Locate and copy each line in the data that contains the word "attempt".

Entries supplied START

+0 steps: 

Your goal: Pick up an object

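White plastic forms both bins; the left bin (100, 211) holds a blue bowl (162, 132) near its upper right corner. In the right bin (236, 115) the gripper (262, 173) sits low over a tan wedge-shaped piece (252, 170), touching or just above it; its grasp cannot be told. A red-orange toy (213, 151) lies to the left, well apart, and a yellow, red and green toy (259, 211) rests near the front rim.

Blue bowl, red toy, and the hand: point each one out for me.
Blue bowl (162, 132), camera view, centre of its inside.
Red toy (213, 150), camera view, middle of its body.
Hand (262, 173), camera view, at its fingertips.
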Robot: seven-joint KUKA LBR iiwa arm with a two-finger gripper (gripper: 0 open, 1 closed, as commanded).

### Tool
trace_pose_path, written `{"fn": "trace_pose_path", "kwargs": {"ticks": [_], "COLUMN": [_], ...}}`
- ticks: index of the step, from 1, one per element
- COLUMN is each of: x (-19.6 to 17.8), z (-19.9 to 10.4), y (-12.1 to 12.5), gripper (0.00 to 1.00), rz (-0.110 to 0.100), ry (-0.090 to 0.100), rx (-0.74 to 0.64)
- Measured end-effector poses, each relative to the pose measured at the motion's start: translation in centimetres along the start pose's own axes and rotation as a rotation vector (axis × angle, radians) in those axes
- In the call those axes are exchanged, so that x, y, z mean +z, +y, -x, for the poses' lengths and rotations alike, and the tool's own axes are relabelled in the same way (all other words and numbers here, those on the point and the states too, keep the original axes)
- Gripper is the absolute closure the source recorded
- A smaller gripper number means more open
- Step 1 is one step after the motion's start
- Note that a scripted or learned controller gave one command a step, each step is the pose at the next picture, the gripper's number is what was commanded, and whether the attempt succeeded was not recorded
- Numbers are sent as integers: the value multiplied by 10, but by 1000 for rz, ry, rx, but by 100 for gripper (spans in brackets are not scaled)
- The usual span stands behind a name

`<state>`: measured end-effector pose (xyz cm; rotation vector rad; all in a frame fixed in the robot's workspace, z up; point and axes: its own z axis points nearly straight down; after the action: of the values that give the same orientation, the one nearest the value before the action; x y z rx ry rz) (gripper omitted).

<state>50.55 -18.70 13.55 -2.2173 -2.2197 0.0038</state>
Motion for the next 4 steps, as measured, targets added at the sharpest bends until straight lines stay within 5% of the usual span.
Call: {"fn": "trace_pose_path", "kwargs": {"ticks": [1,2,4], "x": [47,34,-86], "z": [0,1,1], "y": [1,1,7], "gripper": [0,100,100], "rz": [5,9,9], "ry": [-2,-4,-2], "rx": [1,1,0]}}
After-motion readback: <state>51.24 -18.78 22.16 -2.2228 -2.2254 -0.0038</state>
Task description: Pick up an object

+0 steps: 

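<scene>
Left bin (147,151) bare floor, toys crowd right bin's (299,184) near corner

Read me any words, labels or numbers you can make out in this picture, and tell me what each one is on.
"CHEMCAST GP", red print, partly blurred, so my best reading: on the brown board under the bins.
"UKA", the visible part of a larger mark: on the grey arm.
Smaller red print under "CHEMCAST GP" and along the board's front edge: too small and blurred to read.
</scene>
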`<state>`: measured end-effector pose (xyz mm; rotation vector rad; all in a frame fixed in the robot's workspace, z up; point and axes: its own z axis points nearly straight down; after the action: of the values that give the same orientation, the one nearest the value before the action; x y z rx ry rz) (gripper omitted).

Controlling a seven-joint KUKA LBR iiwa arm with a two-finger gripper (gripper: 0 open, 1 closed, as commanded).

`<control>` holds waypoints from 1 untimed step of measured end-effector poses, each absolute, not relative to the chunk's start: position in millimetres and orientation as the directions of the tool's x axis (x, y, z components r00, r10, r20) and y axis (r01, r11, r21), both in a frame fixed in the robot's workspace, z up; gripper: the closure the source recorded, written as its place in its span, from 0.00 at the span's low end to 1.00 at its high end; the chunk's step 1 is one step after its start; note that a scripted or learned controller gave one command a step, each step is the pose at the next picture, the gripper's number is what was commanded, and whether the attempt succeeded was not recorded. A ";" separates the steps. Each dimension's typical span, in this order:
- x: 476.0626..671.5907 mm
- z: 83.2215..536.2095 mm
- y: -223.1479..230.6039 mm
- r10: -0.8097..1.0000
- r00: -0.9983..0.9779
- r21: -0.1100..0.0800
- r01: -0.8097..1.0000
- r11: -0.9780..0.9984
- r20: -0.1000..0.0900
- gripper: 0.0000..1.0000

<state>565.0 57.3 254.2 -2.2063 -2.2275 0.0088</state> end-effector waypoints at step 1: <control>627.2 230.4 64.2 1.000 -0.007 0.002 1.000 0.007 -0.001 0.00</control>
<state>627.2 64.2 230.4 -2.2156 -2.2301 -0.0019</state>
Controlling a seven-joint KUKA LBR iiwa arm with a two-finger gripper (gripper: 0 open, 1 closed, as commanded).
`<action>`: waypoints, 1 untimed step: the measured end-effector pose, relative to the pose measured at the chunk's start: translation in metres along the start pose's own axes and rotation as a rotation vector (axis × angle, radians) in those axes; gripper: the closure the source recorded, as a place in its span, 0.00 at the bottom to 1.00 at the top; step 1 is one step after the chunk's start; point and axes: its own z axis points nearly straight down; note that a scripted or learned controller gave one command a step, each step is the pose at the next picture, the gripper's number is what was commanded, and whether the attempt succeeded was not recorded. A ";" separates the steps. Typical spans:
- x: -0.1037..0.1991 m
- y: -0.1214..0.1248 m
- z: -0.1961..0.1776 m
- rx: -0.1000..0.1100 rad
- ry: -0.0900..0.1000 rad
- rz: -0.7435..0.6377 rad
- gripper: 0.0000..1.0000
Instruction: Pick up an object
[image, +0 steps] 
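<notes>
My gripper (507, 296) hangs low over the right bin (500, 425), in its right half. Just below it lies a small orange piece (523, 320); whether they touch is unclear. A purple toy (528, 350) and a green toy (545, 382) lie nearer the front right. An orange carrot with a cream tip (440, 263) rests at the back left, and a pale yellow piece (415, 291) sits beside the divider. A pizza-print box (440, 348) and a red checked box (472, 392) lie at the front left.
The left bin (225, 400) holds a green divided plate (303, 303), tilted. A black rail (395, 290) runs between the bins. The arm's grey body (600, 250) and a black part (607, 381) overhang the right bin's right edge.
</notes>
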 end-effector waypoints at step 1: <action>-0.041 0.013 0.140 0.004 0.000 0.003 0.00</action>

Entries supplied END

Worked solution:
- Note that a scripted or learned controller gave one command a step, each step is the pose at the next picture, the gripper's number is what was commanded, and whether the attempt succeeded was not recorded
`<control>` holds waypoints from 1 untimed step of measured end-effector poses, each absolute, not relative to the chunk's start: position in millimetres and orientation as the directions of the tool's x axis (x, y, z components r00, r10, r20) and y axis (r01, r11, r21), both in a frame fixed in the robot's workspace, z up; gripper: the closure the source recorded, written as its place in its span, from 0.00 at the span's low end to 1.00 at its high end; the chunk's step 1 is one step after its start; note that a scripted or learned controller gave one command a step, each step is the pose at the next picture, the gripper's number is what was commanded, and whether the attempt succeeded was not recorded. A ";" separates the steps. Each dimension's typical span, in this order:
`<action>`: waypoints, 1 untimed step: the measured end-effector pose, relative to the pose measured at the chunk's start: translation in metres along the start pose's own axes and rotation as a rotation vector (axis × angle, radians) in those axes; gripper: the closure the source recorded, as a place in its span, 0.00 at the bottom to 1.00 at the top; step 1 is one step after the chunk's start; point and axes: its own z axis points nearly straight down; note that a scripted or learned controller gave one command a step, each step is the pose at the next picture, the gripper's number is what was commanded, and whether the attempt succeeded was not recorded. A ";" separates the steps. Typical spans:

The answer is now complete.